I don’t know if Reform UK MP Sarah Pochin has been to Scarborough, but she won’t like what was written in the sand.
Pochin is the MP for Runcorn. What Runcorn did to deserve her is a mystery. Only it isn’t really. She squeezed in by six votes – a perfect illustration of why voting matters.
Anyway, Pochin swallowed the poisoned pint with enthusiasm. Inhaled the noxious nicotine. Or indulged in whatever it is that Nigel Farage gets his MPs hooked on. Mabe it’s vin rage bought by the caseload. One sniff or sip, and they are addicted.

Pochin, above, has proved to be a quick learner. On being elected by six people, she filmed herself for her YouTube channel saying that Greenway Road in her constituency was riddled with crime and social unrest because of illegal immigrants. BBC North West Tonight sent a reporter to interview locals on the street who said that wasn’t true and it was a lovely place to live.
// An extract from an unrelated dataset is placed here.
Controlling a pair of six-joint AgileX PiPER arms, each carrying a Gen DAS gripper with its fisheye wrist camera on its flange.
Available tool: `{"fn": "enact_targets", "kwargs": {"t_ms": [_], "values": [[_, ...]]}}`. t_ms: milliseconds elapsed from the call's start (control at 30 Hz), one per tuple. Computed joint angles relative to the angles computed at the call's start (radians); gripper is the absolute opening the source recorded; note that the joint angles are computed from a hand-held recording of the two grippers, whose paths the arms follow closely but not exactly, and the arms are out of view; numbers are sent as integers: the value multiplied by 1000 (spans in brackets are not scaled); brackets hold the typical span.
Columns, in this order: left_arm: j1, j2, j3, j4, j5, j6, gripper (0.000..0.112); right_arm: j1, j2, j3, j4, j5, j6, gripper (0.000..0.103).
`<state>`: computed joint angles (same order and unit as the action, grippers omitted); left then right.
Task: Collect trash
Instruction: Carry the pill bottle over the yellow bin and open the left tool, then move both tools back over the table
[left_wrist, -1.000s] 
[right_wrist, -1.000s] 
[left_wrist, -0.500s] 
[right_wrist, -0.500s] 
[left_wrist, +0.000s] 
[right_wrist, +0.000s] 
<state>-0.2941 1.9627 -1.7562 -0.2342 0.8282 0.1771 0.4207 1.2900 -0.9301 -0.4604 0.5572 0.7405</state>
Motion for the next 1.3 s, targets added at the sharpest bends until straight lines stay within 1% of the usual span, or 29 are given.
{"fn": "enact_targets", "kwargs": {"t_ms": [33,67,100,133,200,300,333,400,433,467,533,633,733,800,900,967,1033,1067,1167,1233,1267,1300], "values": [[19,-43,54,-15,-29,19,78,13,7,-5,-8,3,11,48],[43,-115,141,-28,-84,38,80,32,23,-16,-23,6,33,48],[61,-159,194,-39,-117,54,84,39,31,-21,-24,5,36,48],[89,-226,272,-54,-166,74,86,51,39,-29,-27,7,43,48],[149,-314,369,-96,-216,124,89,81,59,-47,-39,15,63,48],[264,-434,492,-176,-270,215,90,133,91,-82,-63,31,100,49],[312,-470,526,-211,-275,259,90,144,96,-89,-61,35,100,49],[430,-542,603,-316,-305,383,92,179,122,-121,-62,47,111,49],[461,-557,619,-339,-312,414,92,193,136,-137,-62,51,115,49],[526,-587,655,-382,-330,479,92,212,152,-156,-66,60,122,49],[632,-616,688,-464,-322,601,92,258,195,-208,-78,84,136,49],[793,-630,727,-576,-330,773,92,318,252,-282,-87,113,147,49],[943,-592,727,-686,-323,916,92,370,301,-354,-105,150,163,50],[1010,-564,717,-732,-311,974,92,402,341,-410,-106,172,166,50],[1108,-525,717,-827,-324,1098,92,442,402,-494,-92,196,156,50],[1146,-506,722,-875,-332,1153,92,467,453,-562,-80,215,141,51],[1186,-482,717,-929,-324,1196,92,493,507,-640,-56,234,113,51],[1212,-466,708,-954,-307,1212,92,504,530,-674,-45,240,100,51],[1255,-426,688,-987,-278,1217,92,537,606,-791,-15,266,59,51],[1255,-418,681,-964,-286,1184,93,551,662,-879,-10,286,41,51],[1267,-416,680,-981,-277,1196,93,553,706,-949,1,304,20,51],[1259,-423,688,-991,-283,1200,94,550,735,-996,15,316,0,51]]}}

Now she’s gone on Talk TV and said: “It drives me mad when I see adverts full of black people, full of Asian people.” It does what? It you lived through the 1970s, you might think you’d suffered a bang to the head and gone back there.
Responding to a viewer who complained about the demographics of advertising, Pochin said: “It doesn’t reflect our society”, adding, “your average white person, average white family is… not represented any more”.
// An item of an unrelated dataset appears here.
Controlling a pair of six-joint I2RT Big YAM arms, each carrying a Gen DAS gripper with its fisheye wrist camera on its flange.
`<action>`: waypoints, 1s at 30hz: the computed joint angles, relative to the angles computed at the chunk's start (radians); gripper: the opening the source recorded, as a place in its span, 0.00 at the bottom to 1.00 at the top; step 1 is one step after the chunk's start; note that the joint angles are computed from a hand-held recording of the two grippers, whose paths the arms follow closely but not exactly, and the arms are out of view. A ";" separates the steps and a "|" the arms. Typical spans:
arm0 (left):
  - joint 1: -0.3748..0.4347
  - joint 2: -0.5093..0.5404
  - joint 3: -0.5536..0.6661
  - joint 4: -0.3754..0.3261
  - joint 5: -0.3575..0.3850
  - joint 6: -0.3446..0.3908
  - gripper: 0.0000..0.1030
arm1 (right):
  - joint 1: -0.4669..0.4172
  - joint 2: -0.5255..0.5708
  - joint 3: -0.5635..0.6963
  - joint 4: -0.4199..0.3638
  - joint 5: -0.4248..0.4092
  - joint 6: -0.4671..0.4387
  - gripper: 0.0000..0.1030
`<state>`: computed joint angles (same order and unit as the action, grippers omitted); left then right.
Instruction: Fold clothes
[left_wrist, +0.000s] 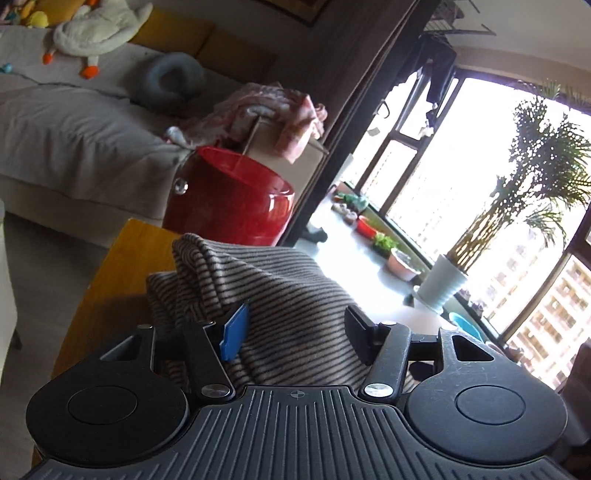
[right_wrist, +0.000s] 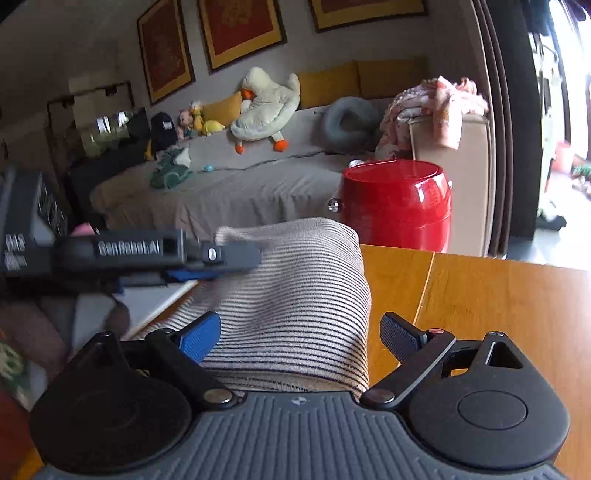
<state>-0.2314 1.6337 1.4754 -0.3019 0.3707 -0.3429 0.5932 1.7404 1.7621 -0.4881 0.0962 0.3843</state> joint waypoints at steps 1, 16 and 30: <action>0.002 -0.002 -0.006 0.003 0.004 0.004 0.53 | -0.015 -0.004 -0.001 0.009 -0.037 0.041 0.91; 0.039 -0.019 -0.074 0.071 0.088 -0.054 0.53 | -0.033 0.046 0.068 -0.002 -0.197 0.100 0.62; 0.034 -0.108 -0.139 0.091 0.033 -0.081 0.60 | -0.016 0.037 0.039 -0.054 -0.077 0.028 0.67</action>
<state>-0.1972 1.5252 1.3367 -0.2114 0.4032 -0.4242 0.5769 1.7777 1.8007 -0.5425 0.0187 0.4123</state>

Advertising is a notoriously hard-headed, nay cynical, industry that uses tricks and artifice to sell us things we probably don’t need. The notion that advertising bosses would fill adverts with black or Asian faces just to adhere to imagined woke guidelines is just madness. No, it’s whatever works for them or their clients.
And their choices reflect the changing face of society. That’s why they don’t sell washing powder by featuring a family of Ku Klux clan members (“It really washes whiter”).
Once nearly all the faces in adverts were white. And outside of the ads comedians were relaxed about making racist jokes.
We all thought we’d moved on. Until Farage started dragging us back a vile mile. In those days there were mass marches against the National Front. If you want a reference, think Reform UK but without the darkly donated US millions, the slavishly devoted BBC, or wall-to-wall social media.
What Farage does is make racism seem acceptable while pretending he is doing nothing of the sort. And he always has a hissy fit if anyone suggests he or his party is racist.
He held a press conference the other day, and the one before that. He can’t help himself. And the papers and the BBC trundle along, knowing there’ll be a lazy headline to hand.
In this press conference he said his MP’s remarks about adverts had been ‘ugly’ but not ‘deliberately’ racist. Oh, yeah. Pull the other one, it’s got a racist joke on it.
You can look up what Farage said if you wish. But the pattern is now long established. Farage is asked if someone in his party might be a teensy bit racist and he splutters, “How very dare you”, or something equally preposterous.
It was taken out of context, he’ll say. The context being that they said something that was racist. The thing is, Nigel, we saw or heard the racist thing. We know it was racist. And we see what you’re doing. You may pretend to decry the racist thing, but the racist thing was already in the headlines by then. Nasty job done.
Actually, I’ve no idea if Nigel Farage is a racist. But he certainly knows how to attract them. How to stir them up.

Let’s hand over now to the veteran Tory grandee Michael Heseltine, above. At 92, he is making a comeback, according to the Times. He has harsh words for Nigel Farage and Reform, whose policies remind him of Oswald Mosley and Enoch Powell.
Never thought I’d say this, but hurrah for Hezza.
As for Keir Starmer, he woke up enough to accuse Pochin of ‘shocking racism’ and to criticise Farage for showing ‘no leadership’.
Well, yes. But one disappointment with this Labour government is the way it has stuck to Tory or Reform UK rules of engagement over migration. Squint and you’d be hard pushed to tell the difference. With such a large majority behind him, Starmer could have framed the whole debate differently. Instead he just carried on putting all the blame on the four per cent of migrants who arrive here by small boats.
I spotted the Scarborough beach photograph on Threads. In a sorry sign of the times, the positive comments below the post were undermined by Reform UK knuckleheads being rude and offensive. As is often the way, they had few or no followers and had barely posted.
Then again, they might not even exist. The Eastleigh News reported that Reform UK’s Hamble Valley branch posted a page with the headline: “Real people – not career politicians”. This was apparently taken down after it appeared that some of those real people in the photograph had been created using artificial intelligence.